Two things to start off: 1. I’m sure this topic has been talked about before, I just wanted to share my thoughts on it and see if anyone else felt the same way. 2. Spoilers will be about all three of the main books as well as The Fever Code prequel.

With that being said, Teresa has turned me into a freaking rollercoaster of emotion. I’ve binge read all four of those books over the course of the last two weeks.

This whole series feels like one big deception, nothing you know or think you know is as it seems. I know that’s the intention, but with any series like that you need a couple of anchors to keep people grounded. Things or people that keep the viewer/reader coming back as a sort of rock of information.

In the first book Thomas is obviously the main anchor despite his past being somewhat mysterious and perhaps devious. Along with that you get the idea that Minho, Newt, and Teresa are rocks as well, just maybe not as much. I leave Alby out because he always had something going on that made me wary of him. Back to Teresa. She’s instantly set up as having a connection to our main rock and they sort of lean on each other throughout the book. Then she helps save everyone to get them out of the maze. There’s also an emotional connection between her and Thomas. All of that sets her up to be a character that we can really trust as readers, another anchor of the series.

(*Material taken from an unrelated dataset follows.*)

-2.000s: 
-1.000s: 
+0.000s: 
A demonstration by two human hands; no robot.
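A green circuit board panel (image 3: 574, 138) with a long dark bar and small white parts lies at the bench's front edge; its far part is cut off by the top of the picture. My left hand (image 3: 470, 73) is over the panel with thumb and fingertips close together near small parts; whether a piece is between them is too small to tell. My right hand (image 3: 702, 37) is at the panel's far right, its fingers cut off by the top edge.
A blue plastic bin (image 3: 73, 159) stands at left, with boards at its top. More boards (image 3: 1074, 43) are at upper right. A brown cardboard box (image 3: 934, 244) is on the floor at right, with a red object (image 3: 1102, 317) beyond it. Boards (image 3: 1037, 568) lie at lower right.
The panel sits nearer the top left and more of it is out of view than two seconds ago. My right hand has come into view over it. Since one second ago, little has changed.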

Book two takes a definite turn in the beginning. She’s separated, her title is the betrayer, Thomas is supposed to be killed by Group B, etc. Regardless of that, she still seems to be an anchor. Thomas is left reeling with her loss and you can’t help but feel the same way. Then when you finally see her in that shack outside of the city, you finally get some “clarity.” She claims she’s resisting WICKED, she kisses Thomas, and she tries to be helpful. Even when she shows up with Group B, kidnaps Thomas, and beats the snot out of him, you still think she’s on his side because of what she did and said in the shack. Finally she kidnaps him for the second time, Aris and her beat him up, make out, etc etc. It honestly made me really angry, I felt like I had been betrayed because she seemed like someone I could count on to help Thomas. I had to stop reading for a bit because I was so upset. Then I come back and Teresa is trying to make it all better, trying to convince Thomas it was for his own good. Thomas couldn’t trust her and neither could I. It was really depressing. I pretty much despised her for the rest of the book.

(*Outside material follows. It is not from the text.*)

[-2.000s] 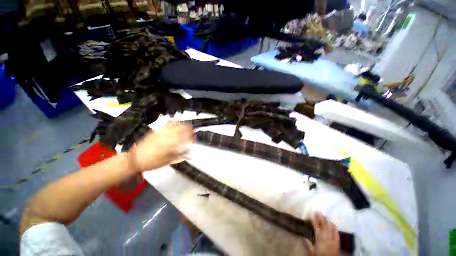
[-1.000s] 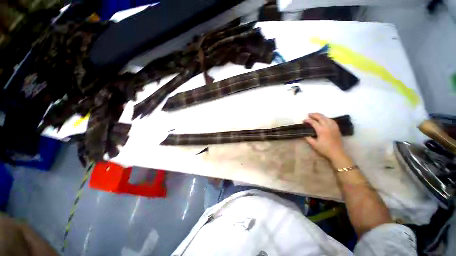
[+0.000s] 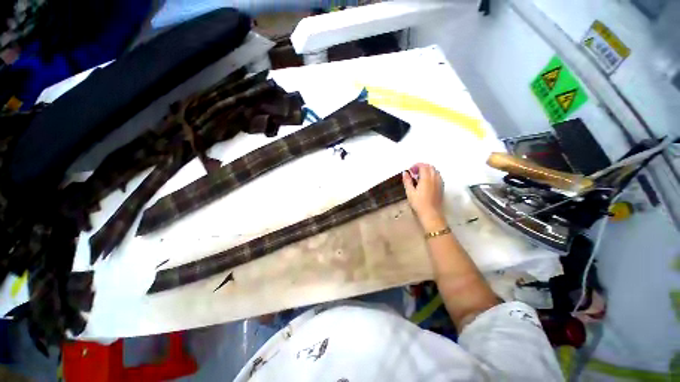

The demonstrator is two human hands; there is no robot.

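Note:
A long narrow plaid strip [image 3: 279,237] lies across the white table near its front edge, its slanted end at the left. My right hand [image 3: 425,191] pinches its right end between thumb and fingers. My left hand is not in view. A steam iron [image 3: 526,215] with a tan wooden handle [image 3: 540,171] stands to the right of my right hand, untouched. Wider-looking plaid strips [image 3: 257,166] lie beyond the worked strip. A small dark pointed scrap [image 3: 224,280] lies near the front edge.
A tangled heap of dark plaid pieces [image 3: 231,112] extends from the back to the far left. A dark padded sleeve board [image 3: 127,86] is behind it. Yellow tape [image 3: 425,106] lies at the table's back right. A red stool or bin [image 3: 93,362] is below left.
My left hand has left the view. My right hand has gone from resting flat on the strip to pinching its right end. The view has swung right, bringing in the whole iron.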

Then book three had to come around and throw a wrench in my emotions again. She’s not trusted by anyone for the entire book, rightly so. But Thomas’s attachment to her and his desire to want to make things right really resonated with me. I slowly let myself believe that maybe she was good, and that she just made a mistake. And then at the very end she dies. Her death and the conversation about it took up like three paragraphs. I again found myself really upset, but more sad this time. I felt like she had sort of been getting better, finally redeemed herself for what she did in book two, and then her death is so sudden, so quick, and so emotionless. It was heartbreaking. You also realize that she would have been the final candidate if she had actually rebelled against WICKED and refused to kidnap Thomas. It made her situation that much sadder. She had gone through all of that heartache, put everyone else through all of that pain, and she could’ve avoided it the whole time. All my anger was just replaced by this deep sadness.

Finally that brings us to the prequel book, The Fever Code. I started out really struggling to read about Teresa. It was hard to spend more time with her after knowing what would happen in the other books. Then for a little while I forgot all about the other books and I just enjoyed the jokes and the jabs between her and Thomas, and it made me happy again. A sort of blissful ignorance to the rest of the series for a while. And then as I neared the end I was forced to remember what would happen in the other three books, and it brought all of that sadness back. But it was no longer anger or sadness because of what she had done, it was sadness at the fact that she would have to go through it.

Teresa might be my least favorite character out of any series I’ve read, and that’s exactly what makes her my favorite.